Artists who inspire me: Charlie Davis.
This is a historical post from my time with the Open College of the Arts that I felt had merit to be included here in my Process section.
I think the exercise was to look at both a historical and contemporary illustrator and compare and contrast them. My choice was Charlie Davis for contemporary and Edward Bawden for historical. Whilst there is reference here to Bawden, the majority is focussed on Davis.
I have decided that Charlie Davis will be my choice for contemporary illustrator as I love his very clean minimalist modern take on an early to mid-century style.
Been a fan of Charlie Davis clean aesthetic for quite some time so been interesting to do a deeper dive into his work.
Found a Meet Illustrator Charlie Davis interview on the Adobe site which gives an snapshot view of how he started via a 4 year degress at Falmouth Uni and how his visual language is influenced by the both the travel posters of the 1920’s and Edward Hopper, two strong influences for me too. (Edit 4th May 2022 – Davis has a very clean aesthetic and you can see the direct parallels from his work to that of the two influences previously mentioned. It is also evident in the personal work that Davis creates, that travel and modes of transport, of getting away, are of interest to him evidenced by images of planes, trains and destinations. His ‘travel’ images have a voyeuristic, people watching style to them which deeply appeals to me. I tend to observe the world too but it’s in Davis’s ability to stop time and freeze those moments that make his work so universally appealing.)
Referencing his work, Davis posts only limited amount of commercial or editorial work he has completed and instead tends to focus on showcasing his personal work. In an era where we’re told less is less, post more, his approach is welcome and I feel it probably helps him steer his career the way he wants it to go and to pick and choose the type of work he wants to do that aligns with his own personal style and interests.
Earlier I singled out his travel and destination work but we also get other glimpse’s into his world through various sports images, people with dogs, birds and nature, both on it’s own and featured within his other works as supplemental characters.
Starting with traditional sketches on both sketchbooks and also using an iPad, Charlie mocks up his designs of everyday life going on around him and then works through a process of refinement and creation of shapes in Photoshop.

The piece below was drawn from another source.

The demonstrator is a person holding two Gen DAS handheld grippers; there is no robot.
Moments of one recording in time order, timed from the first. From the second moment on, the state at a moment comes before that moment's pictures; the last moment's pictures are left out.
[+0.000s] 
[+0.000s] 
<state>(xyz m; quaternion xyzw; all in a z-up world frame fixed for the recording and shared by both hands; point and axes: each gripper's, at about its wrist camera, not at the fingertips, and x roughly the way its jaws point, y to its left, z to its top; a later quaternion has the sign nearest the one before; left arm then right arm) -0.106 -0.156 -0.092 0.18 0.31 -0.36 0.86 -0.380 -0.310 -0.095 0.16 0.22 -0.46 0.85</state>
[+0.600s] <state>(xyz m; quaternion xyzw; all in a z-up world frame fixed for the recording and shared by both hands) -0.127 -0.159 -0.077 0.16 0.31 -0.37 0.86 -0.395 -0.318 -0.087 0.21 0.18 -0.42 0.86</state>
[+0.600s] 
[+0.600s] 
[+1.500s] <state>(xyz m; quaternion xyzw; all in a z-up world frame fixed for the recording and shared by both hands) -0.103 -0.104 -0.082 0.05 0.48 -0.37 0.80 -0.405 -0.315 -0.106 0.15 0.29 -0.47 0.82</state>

Charlies’ whole process is shown in a series of videos also hosted by Adobe and gives a fascinating insight into how he works in real time.
Davis includes a surprising amount of detail in seemingly very simple images – his use of tones to show highlights, midtones and shadows is exemplary. However he skips details in faces allowing the viewer to fill in the blanks.
Lots of his work is in portrait orientation but he appears equally comfortably in landscape too.
An interesting video with Charlie Davis
Charlie Davis’ portfolio on Handsome Frank – his agent representing him.
(Edit 06th May 2022 I have been looking back at the work of my historical illustrator Edward Bawden to see if there are any parallels to be drawn and I think there are despite their work looking aesthetically quite different.)
Both are observational artists but where they primarily differ to me is that in Davis work you can more clearly see the presence of humans but in Bawden’s work from across war, landscape, cityscape, commercial and reportage, the human presence is generally smaller. They are bit players to the larger landscapes or buildings.
Bawden tended to work across a range of medium whereas Davis is to date showcasing his digital work only. Davis palette is also more upbeat, cheery, summery whereas Bawden’s probably more accurately reflects the reality and is more documentary than idealised endless summer’s as is the case with Davis work. Bawdens palette is definitely muted in comparison.
Both show their pet loving side though and as mentioned earlier we often see the appearance of a dog in Davis work but for Bawden it was cats and one cat in particular, Emma Nelson, making several appearances in her own dedicated pieces.
Be interesting to see if Davis lived in the times of Bawden or vice versa, how the social, economic and political climates would have changed how they each worked. One thing is likely though, they would each remain respective lovers of cats and dogs.